Apr 30 08:04:28 localhost com.apple.SecurityServer[36]: Entering service
Apr 30 08:04:33 servername com.apple.SecurityServer[36]: Parsing rules file "/etc/authorization": XML parser error:\n   Unexpected character  at line 1\nOld-style plist parser error:\n    Unexpected character '0x0' at line 1
Apr 30 08:04:33 servername com.apple.SecurityServer[36]: Parsing rules file "/etc/authorization": XML parser error:\n   Unexpected character  at line 1\nOld-style plist parser error:\n    Unexpected character '0x0' at line 1
Apr 30 08:05:20 servername loginwindow[60]: SessionGetInfo(0xffffffff) -> Mach 1102
Apr 30 08:05:20 servername loginwindow[60]: GetOurLSSessionIDInit(), returned error 0xe2, securitySessionID=0x0 attrs=0 uid=0 euid=0.  cf Radar 5123589.

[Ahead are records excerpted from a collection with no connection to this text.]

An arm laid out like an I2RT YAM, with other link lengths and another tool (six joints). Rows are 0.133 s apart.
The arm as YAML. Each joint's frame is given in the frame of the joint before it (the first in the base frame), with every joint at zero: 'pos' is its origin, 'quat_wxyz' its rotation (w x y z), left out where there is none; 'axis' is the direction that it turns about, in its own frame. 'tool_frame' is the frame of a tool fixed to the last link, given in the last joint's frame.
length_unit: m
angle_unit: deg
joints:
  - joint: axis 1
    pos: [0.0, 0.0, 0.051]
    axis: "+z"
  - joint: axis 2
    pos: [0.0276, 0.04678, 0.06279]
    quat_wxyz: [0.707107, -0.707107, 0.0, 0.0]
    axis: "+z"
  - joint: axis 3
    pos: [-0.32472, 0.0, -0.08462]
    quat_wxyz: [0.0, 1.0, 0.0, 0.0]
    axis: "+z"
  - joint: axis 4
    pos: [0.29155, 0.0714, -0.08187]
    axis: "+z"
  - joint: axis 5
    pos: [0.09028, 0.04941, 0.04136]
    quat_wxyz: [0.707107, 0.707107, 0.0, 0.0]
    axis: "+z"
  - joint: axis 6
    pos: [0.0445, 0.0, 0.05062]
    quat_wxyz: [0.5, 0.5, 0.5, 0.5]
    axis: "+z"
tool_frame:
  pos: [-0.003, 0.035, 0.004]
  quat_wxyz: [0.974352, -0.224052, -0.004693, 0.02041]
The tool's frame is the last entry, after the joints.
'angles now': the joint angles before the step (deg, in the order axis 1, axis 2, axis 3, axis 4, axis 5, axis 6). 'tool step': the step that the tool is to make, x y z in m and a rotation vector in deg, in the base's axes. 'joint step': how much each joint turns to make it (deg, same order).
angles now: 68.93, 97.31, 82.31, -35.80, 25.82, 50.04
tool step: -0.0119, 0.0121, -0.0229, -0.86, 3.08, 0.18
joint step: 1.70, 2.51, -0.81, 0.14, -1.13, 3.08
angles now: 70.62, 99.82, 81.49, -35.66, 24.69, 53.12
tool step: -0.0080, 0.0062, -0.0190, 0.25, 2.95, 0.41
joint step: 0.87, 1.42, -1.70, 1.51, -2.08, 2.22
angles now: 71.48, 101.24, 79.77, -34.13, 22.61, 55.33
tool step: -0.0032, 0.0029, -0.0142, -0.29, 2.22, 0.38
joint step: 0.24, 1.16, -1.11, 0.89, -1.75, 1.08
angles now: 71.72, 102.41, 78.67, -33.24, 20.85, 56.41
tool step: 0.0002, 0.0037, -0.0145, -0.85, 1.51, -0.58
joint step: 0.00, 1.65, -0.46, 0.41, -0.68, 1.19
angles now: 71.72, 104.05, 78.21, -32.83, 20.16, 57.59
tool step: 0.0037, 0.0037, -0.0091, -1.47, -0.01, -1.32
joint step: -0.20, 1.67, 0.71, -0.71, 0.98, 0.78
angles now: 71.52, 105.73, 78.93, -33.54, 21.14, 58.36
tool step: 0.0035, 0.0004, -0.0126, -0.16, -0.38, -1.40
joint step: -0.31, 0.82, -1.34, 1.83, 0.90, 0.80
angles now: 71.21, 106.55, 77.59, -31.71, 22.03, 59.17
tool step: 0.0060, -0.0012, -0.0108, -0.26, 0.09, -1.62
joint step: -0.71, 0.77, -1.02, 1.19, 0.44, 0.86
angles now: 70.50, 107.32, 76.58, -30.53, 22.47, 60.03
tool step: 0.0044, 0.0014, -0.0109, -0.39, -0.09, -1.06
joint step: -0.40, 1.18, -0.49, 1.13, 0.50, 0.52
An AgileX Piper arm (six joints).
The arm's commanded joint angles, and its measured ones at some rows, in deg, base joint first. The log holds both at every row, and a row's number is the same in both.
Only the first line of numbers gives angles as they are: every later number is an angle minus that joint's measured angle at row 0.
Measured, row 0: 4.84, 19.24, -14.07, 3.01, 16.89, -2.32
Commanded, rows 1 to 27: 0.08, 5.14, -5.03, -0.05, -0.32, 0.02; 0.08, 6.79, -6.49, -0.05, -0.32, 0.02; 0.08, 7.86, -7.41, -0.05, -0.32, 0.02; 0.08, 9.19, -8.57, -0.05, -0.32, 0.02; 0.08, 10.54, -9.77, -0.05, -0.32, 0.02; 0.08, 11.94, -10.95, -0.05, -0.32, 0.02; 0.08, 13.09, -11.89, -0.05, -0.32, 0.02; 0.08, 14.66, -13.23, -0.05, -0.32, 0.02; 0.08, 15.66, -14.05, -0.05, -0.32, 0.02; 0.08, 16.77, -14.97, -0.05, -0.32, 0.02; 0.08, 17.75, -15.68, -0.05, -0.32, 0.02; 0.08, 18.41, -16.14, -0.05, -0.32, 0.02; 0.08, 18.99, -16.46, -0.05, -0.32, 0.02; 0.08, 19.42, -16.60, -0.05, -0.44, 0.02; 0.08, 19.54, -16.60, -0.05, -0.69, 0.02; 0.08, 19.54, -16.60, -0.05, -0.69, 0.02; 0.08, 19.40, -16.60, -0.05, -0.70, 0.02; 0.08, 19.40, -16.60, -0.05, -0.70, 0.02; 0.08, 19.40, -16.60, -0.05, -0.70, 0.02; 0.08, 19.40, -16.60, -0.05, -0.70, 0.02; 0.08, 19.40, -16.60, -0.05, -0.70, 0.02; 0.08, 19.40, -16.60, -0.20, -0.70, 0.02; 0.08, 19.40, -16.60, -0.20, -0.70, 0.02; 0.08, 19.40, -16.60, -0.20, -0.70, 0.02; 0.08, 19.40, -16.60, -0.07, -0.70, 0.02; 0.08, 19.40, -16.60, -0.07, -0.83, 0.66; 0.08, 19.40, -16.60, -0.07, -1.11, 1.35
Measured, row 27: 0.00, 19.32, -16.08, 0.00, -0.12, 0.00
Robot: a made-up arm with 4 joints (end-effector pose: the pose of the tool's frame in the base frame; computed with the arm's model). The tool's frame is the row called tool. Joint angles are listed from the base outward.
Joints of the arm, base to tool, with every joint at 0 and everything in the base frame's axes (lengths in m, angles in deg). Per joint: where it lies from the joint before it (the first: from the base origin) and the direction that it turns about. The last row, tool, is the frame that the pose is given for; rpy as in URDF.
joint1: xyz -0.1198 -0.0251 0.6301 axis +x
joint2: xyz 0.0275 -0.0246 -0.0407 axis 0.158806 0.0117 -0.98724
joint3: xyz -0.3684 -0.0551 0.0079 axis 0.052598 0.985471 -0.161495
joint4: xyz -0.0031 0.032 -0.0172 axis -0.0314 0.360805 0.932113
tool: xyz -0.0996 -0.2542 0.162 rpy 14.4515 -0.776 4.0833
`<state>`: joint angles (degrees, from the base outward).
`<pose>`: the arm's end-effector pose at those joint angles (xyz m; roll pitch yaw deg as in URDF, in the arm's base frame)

Apr 30 08:05:20 servername loginwindow[60]: LaunchServices/5123589: coreservicesd is running an unsupported version, 0 ( we are 10500000 ), so we cannot talk to it.

The key things from the logs are that nothing could talk to coreservicesd (and the login window crashed because of that), and that SecurityServer could not parse /etc/authorization. I should note that the server is running 10.5 (probably 10.5.8).